Direct-to-consumer (DTC) telemedicine offers patients immediate access to remote physicians via personal devices. These services were originally designed for patients seeking care for minor acute illnesses. In disasters, however, DTC telemedicine may facilitate care that would otherwise be inaccessible due to displacement, unpassable roads, emergency closures, or increased demand for healthcare services.1 For the first time during the 2017 hurricane season, several DTC telemedicine companies including Doctor on Demand, MDLIVE, Teladoc, American Well, and LiveHealth Online offered free visits to hurricane victims.2 To understand the role that DTC telemedicine may play in disaster response and recovery, we describe services provided by one DTC telemedicine company during Hurricanes Harvey and Irma.

METHODS

We analyzed administrative data from Doctor on Demand in the 30 days following Hurricanes Harvey and Irma (August–September 2017). For these hurricanes, Doctor on Demand offered free two-way video visits to self-identified victims through the use of a hurricane-specific code that was advertised in affected areas via local and national news and social media. Victims needing care were instructed to visit Doctor on Demand’s mobile app or website to self-identify and request an immediate physician consult. Physicians could diagnose, prescribe, and refer patients to other sites for care (e.g., referral to emergency department for a potentially life-threatening condition). Physicians documented the visit, recording one diagnosis code for each visit within the company’s electronic medical record. Temporary state regulatory changes allowed out-of-state physicians to provide care during hurricane response.

We compared visits for hurricane victims versus other visits across the nation during the same time period. We categorized the reason for the visit using ICD-10 diagnostic categories.3 RAND’s IRB determined the study was exempt.

RESULTS

There were 2057 telemedicine visits provided to Harvey (n = 1414, 69.0%) and Irma victims (n = 644, 31.3%). In 1297 (63%) of these visits, the patients served were first-time users of the telemedicine service. Visit volume peaked between days 3 and 6 after hurricane landfall (Fig. 1). Among participating patients, 1514 (73.6%) were female, 296 (14.4%) were age < 17, and 39 (1.9%) were age ≥ 65.

Fig. 1
figure 1

Timing of visits with self-identified hurricane Harvey and Irma victims.

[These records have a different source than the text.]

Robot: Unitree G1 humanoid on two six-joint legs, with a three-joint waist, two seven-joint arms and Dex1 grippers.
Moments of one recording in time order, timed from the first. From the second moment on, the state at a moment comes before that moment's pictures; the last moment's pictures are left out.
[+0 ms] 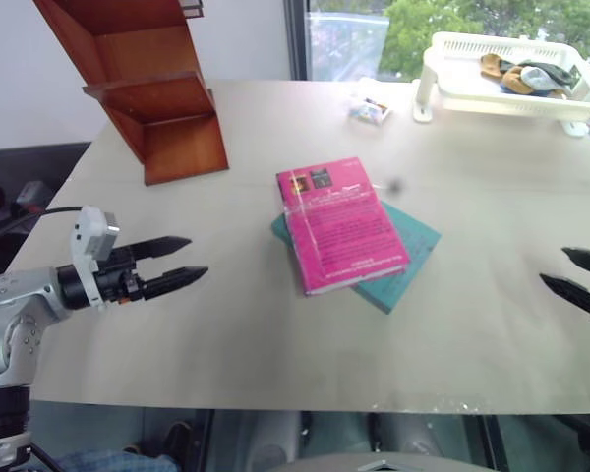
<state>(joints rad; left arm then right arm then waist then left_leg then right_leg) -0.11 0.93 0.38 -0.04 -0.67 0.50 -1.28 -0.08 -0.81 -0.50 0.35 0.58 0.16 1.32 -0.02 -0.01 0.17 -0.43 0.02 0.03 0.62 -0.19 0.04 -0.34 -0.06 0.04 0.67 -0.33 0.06</state>
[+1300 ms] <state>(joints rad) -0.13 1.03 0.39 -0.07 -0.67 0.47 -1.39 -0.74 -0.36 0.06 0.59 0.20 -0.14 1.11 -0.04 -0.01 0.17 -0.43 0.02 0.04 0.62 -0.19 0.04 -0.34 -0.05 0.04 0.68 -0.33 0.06</state>
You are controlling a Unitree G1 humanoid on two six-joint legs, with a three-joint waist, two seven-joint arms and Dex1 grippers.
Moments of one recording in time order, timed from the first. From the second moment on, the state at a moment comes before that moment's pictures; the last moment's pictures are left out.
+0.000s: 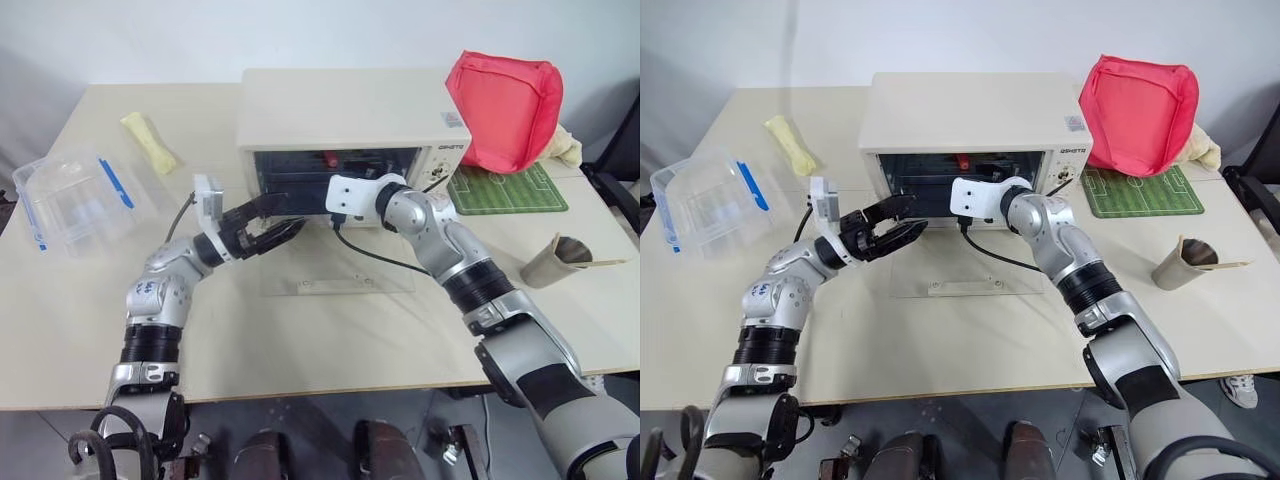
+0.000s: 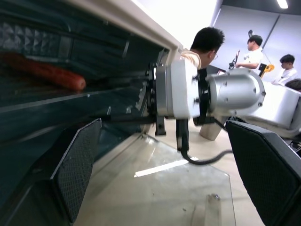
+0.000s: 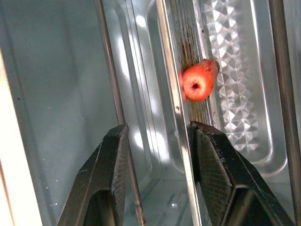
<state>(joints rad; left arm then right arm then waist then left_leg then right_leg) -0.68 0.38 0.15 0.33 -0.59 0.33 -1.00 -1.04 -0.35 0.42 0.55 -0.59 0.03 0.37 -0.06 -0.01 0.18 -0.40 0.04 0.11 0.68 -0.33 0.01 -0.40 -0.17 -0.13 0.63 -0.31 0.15</state>
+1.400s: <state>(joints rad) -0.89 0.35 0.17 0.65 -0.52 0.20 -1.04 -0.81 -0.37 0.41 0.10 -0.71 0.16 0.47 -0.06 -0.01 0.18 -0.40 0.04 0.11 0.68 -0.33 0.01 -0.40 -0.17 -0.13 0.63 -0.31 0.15</state>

Day 1 is defined as landfall in the U.S.A.; pre-landfall presents the average number of visits in any given day in the pre-landfall period (maximum of 3 days) among users of the hurricane coupon code; data for hurricane Harvey were not available until day 4 after landfall due to a delay in implementing the hurricane coupon code.

Top diagnoses among hurricane victims in the first 7 days and 8–30 days following landfall of Harvey and Irma were similar. Diagnoses for hurricane victims differed slightly from top diagnoses nationally during the same period (Table 1). Acute respiratory illnesses (ARI) (31.3%) and skin problems (8.3%) were two of the most common diagnosis categories among hurricane victims in the first week, similar to national data. However, in the first week post-hurricane, visits for chronic conditions (7.2% among hurricane victims vs. 5.7% nationally); advice, counseling, and refills (5.7 vs. 3.3%), and back and joint concerns, including injuries (6.1 vs. 3.4%), were more common among hurricane victims. Mental health concerns were less common (5.9 vs. 11.7%). Physicians located outside of the affected states responded to 1293 (52.6%) of visits. In 123 (6%) visits, telemedicine physicians recommended patients seek in-person care (e.g., at an urgent care center, emergency department, or primary care provider).

Table 1 Leading Diagnosis Categories: Hurricanes Harvey and Irma Victims vs. National

DISCUSSION

Beyond establishing the feasibility of this telemedicine service, our results provide context on the clinical needs that prompt disaster victims to seek care via DTC telemedicine. Using telemedicine in disaster response is not new;4,5 nonetheless, providing care via a DTC model has only become viable in the past several years because of the widespread growth of smartphone ownership in the U.S.A. and the corresponding proliferation of DTC telemedicine services which employ thousands of U.S. physicians.6

Interestingly, the most common conditions managed during these hurricanes were similar to what is addressed in non-disaster contexts. While there was higher demand for care for chronic illness, overall, our data suggest that DTC telemedicine focuses on the routine needs of new telemedicine users and less on new issues precipitated by the disaster.

One key advantage of telemedicine in disaster response is that out-of-state providers can be tapped to expand the response workforce quickly and cost-effectively. However, the ability of telemedicine to respond does require that certain infrastructures remain in place such as Wi-Fi or cellular service.

This analysis is limited to one telemedicine company. Furthermore, we lacked data on utilization in the first 3 days following landfall of Harvey and on outcomes associated with telemedicine visits. However, our analysis illustrates the emerging role of DTC telemedicine in disaster response.